Néanmoins pour faire du Dumas il faut aussi mettre en avant une belle âme, cette fois ce sont à Paul et Madeleine que l'on va s'attacher notamment Paul qui est passé de la mort à la vie en restant hémiplégique.
Paul trouvera auprès de la musique et de l'opéra le moyen d'oublier son très lourd handicap. Nous suivons les concerts de la belle et magnifique Solange Gallitano, cette cantatrice qui va l'habiter tout au long de ce roman jusqu'à la tournée espérée triomphale à Berlin.

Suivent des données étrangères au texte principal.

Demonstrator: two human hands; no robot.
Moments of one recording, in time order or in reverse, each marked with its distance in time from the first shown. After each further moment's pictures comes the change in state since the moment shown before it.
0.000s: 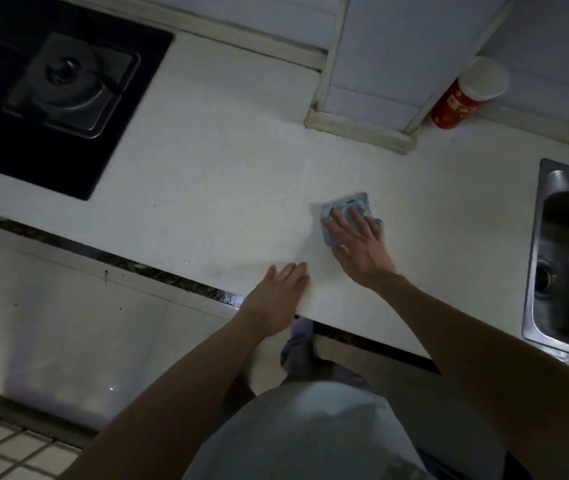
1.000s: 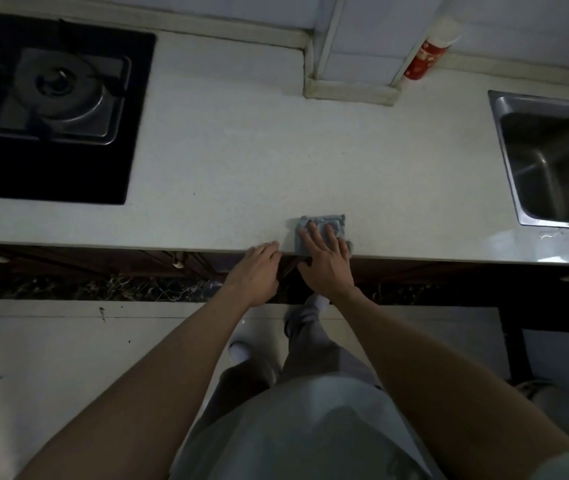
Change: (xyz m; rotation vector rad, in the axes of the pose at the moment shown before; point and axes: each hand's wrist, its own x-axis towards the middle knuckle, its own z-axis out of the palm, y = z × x) left_hand -0.107 -0.140 0.046 -0.067 0.074 0.114; right_hand -0.037 -0.258 0.052 0.237 0.005 0.512
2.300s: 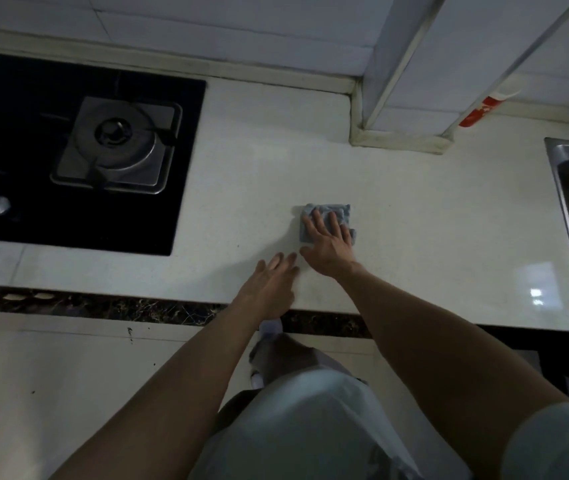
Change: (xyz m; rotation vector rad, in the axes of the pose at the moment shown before) left_hand 0.037 -0.081 -0.058 -0.053 -0.065 -0.037; right_hand 0.157 -0.071 -0.036 -0.069 -0.138 -0.021
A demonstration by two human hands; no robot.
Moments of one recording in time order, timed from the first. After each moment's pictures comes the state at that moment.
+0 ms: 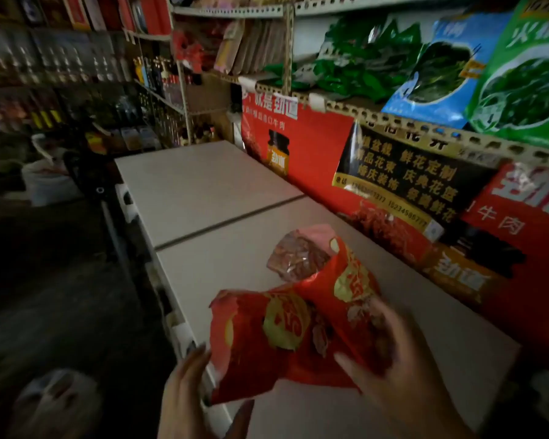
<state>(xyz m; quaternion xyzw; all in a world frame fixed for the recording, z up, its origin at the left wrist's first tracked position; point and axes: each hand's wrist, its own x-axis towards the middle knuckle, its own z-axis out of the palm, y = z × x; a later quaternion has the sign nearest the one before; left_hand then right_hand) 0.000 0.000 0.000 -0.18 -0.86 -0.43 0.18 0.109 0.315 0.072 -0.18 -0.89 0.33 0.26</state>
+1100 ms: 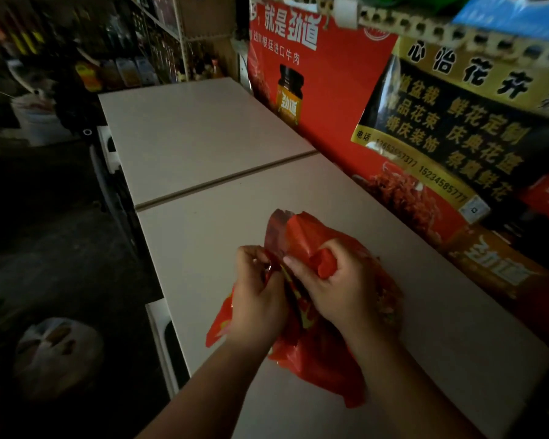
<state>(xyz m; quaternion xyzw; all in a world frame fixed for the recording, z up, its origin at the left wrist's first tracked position) -0.086 0.199 0.039 -0.08 -0.68 -0.72 -0.07 -0.050 0.333 0.046 -0.12 -0.87 0.37 0.31</state>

Madeleine est l'âme de ce livre. Elle passera par bien des vicissitudes et fera de bien sombres découvertes notamment cet
André Delcourt, ce nabot, professeur de son fils Paul, puis un aspirant critique littéraire, qui finira par s'éclater dans le monde du journalisme.
Pierre Lemaitre par cette plume, retranscrira quelques articles des années d'avant guerre, d'une teneur bien déconcertante qui laisse imaginer que la période est une période bien sombre et bien triste qui annonce des jours encore plus sombres.
Couleurs de L'incendie est un puissant roman, qui s'épanouit dans la profusion historique des événements qui entourent la grande crise de 1929, et qui sous la plume d'un Pierre Lemaitre Dumas devient une écriture délicieusement passionnante et jubilatoire.
Je ne peux trop soustraire ces traits d'humour dans le style épuré de l'auteur qui signe là l'une des ses plus belles portées.
Deux qualités indispensables au métier de journaliste : être capable de discourir sur un sujet auquel on ne connaît rien et décrire un événement auquel on n'a pas assisté.
Joubert arriva en compagnie de sa femme qui fut admirée, parce que justement, elle ne ressemblait pas à une épouse.